What you are asked to do – Drop the images; return everything else in the listing below exactly.

Data extract –

········

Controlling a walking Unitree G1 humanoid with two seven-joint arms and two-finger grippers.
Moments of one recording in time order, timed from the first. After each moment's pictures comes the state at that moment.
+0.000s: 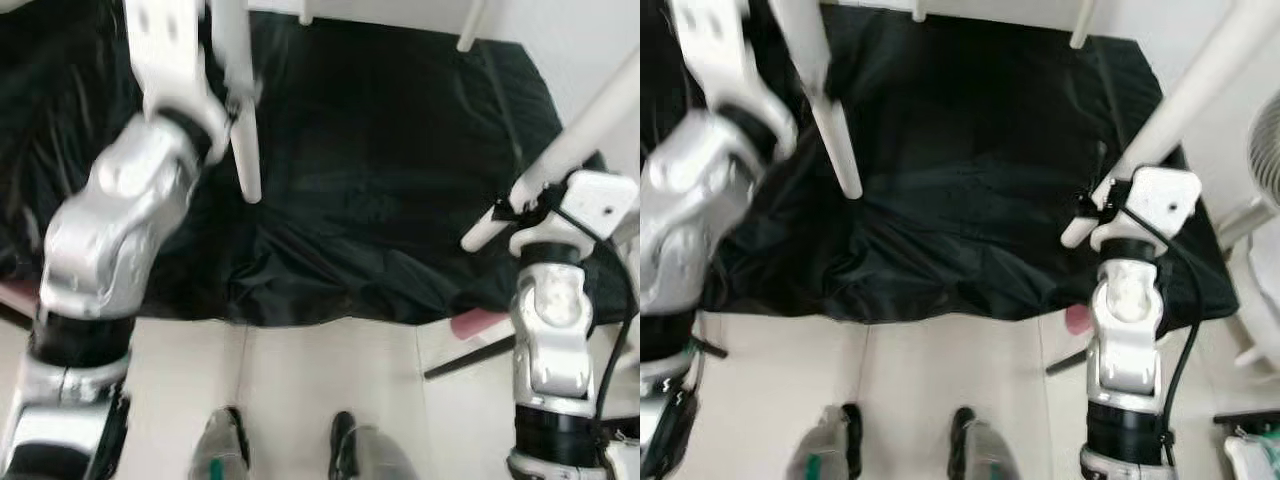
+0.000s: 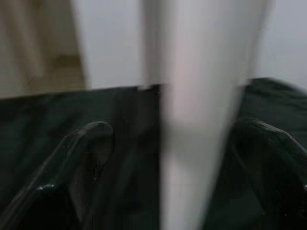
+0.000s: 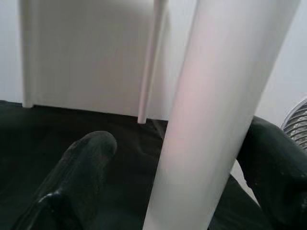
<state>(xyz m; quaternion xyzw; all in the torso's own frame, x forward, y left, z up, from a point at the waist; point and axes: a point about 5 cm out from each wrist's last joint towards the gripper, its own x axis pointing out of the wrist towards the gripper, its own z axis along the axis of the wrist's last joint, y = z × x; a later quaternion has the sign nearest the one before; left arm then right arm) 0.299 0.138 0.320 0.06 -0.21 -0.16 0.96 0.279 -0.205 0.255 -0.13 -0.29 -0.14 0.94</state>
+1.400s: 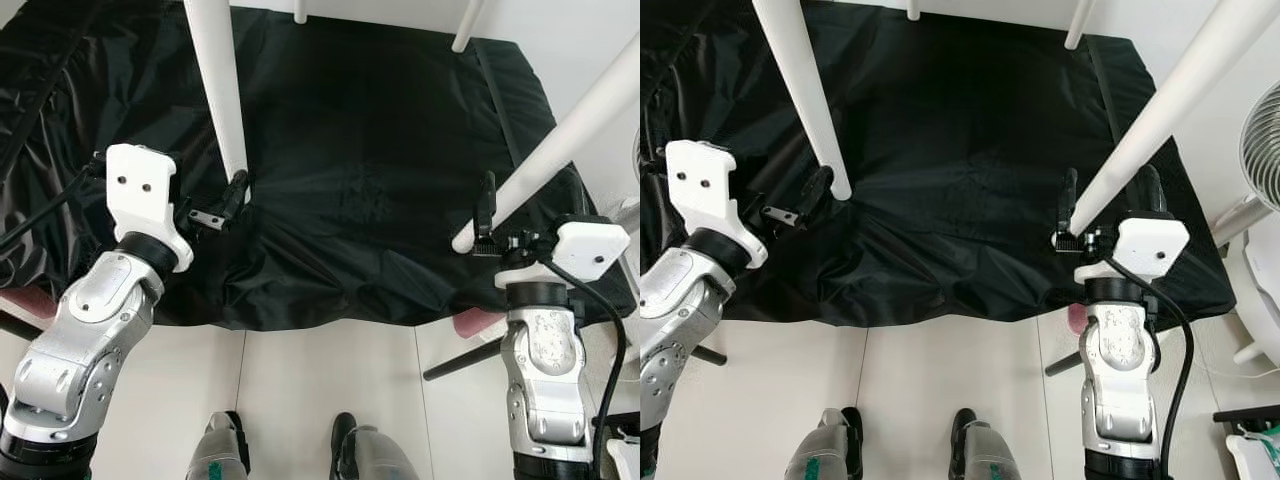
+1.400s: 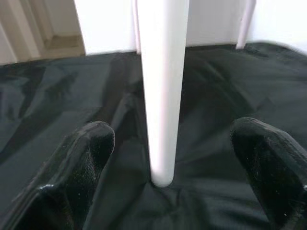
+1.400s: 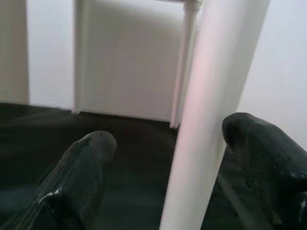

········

Exercise result –
Controlling a walking Unitree G1 humanoid with two seven-joint arms and two-finger grippers.
Moments of one recording in time order, timed from the first. After each moment's pictures comes the state at that moment.
+0.000s: 
+0.000s: 
+0.000s: 
<state>(xyz m; quaternion xyzw; all in the torso's own frame, x forward, y left, z up, from a point at the waist; point and axes: a point about 5 cm out from each wrist's last joint towards the gripper, its own x axis pointing out of the wrist towards the gripper, its own z axis along the axis of the wrist's last joint, y = z × x; a later quaternion has the sign nearest the one before; left arm then right arm) 0.299 0.138 0.320 0.06 -0.21 -0.16 0.96 0.279 -0.205 0.255 -0.13 -0.29 -0.14 0.94</state>
+1.400s: 
+1.400s: 
+1.400s: 

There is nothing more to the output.